§ PROBLEM REQUIREMENTS
Among the entries below, please show each line that carries the word "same".

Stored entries

====

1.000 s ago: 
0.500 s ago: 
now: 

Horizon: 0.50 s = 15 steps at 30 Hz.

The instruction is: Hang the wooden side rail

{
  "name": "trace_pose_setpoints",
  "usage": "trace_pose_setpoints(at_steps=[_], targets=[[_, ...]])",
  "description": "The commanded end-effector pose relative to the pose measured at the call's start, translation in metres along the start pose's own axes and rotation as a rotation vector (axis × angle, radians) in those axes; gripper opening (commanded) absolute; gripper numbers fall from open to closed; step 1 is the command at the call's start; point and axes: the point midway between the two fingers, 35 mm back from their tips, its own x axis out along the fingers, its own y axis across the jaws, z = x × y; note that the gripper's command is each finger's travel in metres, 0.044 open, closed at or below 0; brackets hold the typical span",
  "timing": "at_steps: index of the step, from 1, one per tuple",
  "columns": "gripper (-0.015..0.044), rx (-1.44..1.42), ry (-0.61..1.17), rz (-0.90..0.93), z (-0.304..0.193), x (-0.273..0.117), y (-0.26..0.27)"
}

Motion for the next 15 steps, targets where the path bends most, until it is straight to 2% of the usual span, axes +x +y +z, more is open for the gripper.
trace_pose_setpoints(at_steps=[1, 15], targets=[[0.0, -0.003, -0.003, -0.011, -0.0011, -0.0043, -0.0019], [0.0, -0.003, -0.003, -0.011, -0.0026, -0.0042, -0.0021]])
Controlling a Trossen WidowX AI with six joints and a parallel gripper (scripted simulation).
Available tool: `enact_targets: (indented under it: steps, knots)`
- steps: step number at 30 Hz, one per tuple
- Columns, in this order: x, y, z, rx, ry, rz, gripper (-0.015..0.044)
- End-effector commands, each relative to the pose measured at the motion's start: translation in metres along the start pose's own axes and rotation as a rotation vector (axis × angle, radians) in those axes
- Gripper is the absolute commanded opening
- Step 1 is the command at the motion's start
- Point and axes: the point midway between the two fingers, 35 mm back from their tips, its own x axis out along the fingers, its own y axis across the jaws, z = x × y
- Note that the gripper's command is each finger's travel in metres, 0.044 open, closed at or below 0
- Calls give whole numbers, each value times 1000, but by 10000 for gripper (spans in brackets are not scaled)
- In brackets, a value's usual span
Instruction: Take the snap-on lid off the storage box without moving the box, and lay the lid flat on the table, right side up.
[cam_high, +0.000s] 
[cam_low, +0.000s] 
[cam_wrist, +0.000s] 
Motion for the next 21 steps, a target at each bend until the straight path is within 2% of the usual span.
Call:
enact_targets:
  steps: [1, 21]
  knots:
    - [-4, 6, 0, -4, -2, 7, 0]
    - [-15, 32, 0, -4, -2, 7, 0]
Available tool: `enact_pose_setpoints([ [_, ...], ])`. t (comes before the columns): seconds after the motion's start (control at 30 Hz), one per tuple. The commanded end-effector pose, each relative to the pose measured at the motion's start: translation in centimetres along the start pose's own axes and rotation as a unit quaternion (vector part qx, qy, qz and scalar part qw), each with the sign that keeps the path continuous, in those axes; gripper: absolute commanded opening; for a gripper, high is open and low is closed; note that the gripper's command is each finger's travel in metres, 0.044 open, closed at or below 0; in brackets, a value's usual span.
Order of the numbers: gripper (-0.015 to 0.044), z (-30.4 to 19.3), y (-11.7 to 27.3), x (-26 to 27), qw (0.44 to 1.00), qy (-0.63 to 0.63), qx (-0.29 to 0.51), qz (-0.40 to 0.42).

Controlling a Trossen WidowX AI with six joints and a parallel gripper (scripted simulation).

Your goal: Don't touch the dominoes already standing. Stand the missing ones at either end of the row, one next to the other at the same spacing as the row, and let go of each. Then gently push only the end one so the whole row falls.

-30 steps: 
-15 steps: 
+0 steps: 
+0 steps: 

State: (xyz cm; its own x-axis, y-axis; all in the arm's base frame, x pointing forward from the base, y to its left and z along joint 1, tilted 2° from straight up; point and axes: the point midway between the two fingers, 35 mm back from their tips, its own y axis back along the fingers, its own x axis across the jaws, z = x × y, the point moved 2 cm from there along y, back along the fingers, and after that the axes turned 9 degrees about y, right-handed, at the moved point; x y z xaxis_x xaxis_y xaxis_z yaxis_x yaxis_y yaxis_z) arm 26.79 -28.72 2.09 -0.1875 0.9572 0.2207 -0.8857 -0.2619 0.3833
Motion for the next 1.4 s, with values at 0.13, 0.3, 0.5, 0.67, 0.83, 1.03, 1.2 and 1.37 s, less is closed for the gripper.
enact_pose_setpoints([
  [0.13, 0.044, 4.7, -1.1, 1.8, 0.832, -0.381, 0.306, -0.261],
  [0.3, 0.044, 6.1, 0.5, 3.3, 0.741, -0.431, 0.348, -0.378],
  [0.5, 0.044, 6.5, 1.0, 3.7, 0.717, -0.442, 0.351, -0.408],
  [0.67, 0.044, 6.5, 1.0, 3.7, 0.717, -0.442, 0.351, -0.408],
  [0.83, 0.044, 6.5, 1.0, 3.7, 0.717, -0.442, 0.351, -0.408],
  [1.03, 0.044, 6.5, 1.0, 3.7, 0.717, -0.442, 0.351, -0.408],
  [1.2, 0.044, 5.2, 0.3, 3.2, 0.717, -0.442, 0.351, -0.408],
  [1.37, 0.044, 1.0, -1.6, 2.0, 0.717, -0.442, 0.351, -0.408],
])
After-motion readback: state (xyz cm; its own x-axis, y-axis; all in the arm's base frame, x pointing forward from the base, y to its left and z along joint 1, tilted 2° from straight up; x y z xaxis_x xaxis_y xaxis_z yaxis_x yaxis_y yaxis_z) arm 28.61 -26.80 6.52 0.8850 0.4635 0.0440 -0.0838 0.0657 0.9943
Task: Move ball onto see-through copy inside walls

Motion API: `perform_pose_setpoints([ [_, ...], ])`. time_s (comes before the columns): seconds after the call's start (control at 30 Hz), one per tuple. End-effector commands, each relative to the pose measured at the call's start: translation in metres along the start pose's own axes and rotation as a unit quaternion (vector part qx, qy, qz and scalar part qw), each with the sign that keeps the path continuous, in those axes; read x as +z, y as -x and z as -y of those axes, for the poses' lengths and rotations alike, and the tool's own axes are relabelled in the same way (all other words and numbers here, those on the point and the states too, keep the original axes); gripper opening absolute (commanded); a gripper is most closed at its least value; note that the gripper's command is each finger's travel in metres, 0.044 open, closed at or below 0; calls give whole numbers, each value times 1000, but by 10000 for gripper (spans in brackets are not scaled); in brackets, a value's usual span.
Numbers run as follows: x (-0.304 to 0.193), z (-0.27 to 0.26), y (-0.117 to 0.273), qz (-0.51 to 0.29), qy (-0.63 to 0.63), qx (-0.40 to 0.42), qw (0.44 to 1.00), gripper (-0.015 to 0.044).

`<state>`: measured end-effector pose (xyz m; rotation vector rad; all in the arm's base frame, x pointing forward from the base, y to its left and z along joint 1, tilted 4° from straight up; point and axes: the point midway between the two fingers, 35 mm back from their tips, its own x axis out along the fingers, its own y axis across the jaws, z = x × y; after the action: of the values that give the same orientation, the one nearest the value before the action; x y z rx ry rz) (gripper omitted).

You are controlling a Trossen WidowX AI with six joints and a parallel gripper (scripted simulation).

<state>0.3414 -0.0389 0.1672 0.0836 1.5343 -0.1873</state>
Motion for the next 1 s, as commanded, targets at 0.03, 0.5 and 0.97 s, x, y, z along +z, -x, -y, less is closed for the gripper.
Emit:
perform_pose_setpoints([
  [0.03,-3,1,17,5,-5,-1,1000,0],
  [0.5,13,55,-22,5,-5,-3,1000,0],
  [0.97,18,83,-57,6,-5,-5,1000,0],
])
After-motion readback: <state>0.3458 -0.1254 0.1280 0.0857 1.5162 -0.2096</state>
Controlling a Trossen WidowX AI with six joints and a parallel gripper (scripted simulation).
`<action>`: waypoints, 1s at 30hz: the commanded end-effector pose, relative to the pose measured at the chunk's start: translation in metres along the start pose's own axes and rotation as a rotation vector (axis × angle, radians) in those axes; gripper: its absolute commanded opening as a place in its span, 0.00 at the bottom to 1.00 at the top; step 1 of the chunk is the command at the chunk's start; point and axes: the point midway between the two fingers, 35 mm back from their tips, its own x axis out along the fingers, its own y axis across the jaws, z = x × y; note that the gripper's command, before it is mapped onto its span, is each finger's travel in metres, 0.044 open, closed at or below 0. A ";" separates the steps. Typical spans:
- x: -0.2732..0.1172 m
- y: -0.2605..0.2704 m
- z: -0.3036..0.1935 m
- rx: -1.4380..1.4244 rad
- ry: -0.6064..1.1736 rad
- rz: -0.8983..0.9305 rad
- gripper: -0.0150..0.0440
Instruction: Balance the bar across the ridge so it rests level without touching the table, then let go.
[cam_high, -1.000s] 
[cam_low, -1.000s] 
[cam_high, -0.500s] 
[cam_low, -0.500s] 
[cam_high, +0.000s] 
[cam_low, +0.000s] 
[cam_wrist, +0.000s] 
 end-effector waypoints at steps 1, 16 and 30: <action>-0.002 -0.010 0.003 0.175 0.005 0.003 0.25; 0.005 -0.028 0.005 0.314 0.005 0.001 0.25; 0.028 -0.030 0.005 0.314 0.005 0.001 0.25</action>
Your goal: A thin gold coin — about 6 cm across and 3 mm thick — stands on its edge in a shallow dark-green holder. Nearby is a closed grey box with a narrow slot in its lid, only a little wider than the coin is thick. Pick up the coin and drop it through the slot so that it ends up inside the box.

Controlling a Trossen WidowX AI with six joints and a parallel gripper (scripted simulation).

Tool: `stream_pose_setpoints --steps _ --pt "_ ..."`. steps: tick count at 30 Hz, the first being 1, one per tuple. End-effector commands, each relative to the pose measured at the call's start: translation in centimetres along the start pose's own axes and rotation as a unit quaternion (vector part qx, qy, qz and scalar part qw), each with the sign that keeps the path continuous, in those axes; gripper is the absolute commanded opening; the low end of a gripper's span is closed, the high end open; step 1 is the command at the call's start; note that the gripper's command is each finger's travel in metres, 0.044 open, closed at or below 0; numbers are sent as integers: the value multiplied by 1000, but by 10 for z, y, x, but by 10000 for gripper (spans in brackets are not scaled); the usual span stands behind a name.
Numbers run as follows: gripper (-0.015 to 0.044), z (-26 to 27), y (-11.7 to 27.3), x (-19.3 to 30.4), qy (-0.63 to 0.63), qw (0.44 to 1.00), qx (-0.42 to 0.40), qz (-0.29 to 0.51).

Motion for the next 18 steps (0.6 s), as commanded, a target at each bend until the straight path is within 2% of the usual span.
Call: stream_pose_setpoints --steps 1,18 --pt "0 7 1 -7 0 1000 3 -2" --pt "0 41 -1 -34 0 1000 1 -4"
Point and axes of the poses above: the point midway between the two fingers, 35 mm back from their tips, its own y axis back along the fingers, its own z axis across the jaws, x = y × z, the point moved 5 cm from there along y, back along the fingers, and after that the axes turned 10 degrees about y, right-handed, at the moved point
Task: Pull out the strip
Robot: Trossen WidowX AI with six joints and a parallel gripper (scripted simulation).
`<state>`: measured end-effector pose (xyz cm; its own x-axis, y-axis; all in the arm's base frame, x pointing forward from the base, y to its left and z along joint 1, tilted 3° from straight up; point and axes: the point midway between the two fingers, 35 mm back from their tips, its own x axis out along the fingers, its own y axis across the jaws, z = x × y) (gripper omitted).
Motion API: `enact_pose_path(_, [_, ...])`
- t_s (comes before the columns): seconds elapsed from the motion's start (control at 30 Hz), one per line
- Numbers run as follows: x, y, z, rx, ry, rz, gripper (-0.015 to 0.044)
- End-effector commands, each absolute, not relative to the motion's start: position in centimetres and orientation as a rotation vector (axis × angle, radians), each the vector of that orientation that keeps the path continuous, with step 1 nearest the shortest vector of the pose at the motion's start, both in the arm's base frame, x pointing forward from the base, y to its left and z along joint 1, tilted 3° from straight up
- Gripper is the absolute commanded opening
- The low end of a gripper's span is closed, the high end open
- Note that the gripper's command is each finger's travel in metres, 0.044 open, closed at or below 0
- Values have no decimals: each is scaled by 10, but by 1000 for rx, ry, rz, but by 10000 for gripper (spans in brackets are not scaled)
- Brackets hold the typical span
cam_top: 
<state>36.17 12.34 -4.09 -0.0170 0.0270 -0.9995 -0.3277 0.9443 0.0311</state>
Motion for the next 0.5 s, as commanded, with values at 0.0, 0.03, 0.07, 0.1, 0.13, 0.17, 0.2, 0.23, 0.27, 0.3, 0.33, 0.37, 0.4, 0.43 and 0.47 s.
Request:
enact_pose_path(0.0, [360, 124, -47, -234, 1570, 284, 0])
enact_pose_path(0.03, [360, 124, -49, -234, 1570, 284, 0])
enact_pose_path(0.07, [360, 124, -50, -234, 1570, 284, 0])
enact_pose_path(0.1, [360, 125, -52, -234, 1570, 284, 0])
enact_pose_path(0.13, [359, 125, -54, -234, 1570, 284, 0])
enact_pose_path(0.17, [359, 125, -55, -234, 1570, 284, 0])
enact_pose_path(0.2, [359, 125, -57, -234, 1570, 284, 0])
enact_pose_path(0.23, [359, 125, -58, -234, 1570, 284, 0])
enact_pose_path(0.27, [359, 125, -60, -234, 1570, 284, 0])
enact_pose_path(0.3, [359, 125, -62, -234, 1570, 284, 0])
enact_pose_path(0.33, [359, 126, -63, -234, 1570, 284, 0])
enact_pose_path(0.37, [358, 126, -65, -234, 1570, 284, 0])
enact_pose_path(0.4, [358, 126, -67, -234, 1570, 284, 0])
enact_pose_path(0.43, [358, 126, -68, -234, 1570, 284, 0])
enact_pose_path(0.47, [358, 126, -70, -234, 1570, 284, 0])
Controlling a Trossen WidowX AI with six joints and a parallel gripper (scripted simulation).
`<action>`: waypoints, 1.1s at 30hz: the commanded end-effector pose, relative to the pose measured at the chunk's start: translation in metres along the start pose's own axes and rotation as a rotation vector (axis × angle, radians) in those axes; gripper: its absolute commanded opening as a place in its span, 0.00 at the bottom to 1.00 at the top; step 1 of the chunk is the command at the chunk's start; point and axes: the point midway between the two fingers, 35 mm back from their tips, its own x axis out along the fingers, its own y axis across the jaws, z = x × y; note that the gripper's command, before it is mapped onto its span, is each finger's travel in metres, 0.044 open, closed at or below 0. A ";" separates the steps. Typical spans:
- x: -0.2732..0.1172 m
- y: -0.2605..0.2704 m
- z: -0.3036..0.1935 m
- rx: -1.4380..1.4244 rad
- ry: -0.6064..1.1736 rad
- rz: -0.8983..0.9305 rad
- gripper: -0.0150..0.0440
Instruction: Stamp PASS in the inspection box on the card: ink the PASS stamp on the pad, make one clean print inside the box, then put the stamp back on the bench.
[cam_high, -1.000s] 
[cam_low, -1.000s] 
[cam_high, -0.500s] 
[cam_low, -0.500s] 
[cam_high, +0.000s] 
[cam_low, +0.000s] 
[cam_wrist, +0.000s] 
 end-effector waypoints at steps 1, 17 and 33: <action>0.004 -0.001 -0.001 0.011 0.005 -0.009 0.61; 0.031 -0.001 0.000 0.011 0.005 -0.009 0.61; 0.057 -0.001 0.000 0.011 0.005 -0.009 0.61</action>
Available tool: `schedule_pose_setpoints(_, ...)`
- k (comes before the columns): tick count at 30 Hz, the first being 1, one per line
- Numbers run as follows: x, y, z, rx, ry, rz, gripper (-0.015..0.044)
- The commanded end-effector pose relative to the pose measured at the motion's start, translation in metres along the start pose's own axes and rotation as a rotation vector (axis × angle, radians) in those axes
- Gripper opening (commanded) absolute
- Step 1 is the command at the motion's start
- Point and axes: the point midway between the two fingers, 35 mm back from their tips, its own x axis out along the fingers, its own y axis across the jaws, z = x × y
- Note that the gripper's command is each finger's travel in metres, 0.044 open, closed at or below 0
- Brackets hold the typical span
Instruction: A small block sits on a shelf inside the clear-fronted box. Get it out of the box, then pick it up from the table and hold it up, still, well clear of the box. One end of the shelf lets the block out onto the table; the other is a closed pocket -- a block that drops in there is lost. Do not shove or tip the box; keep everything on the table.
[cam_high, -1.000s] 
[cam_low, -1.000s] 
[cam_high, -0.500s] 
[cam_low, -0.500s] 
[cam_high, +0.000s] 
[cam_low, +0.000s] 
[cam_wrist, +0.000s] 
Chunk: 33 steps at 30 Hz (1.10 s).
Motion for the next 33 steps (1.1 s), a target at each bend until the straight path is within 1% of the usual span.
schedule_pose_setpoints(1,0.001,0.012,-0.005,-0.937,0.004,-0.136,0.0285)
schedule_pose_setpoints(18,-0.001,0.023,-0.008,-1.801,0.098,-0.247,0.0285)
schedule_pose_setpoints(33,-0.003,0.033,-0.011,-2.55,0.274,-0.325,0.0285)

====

§ YOUR SOLUTION
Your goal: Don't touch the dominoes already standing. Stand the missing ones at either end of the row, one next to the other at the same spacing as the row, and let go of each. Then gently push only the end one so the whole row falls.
Motion API: `perform_pose_setpoints([ [_, ...], ])`. time_s (comes before the columns): seconds after the call's start (control at 30 Hz), one per tuple. End-effector commands, each relative to the pose measured at the call's start: translation in metres along the start pose's own axes and rotation as a unit quaternion (vector part qx, qy, qz and scalar part qw), each with the sign that keeps the path continuous, in those axes; read x as +z, y as -x and z as -y of those axes, for the poses' lengths and rotations alike, and the tool's own axes are relabelled in the same way (all other words and numbers here, those on the point and the states too, keep the original axes); gripper opening absolute (commanded); a gripper is most closed at its least value; note that the gripper's command is each finger's travel in metres, 0.044 open, closed at or below 0; calls give whole numbers, each value times 1000, but by 10000 for gripper (spans in brackets are not scaled); in brackets, a value's usual span.
`<state>`: measured end-effector pose (xyz m; rotation vector rad; all in the arm's base frame, x pointing forward from the base, y to its left and z along joint 1, tilted 4° from straight up; point and axes: the point midway between the two fingers, 35 mm back from their tips, its own x axis out along the fingers, its own y axis across the jaws, z = x × y; after the action: of the values that give the same orientation, the one nearest the value before the action; x y z rx ry rz) (gripper omitted).

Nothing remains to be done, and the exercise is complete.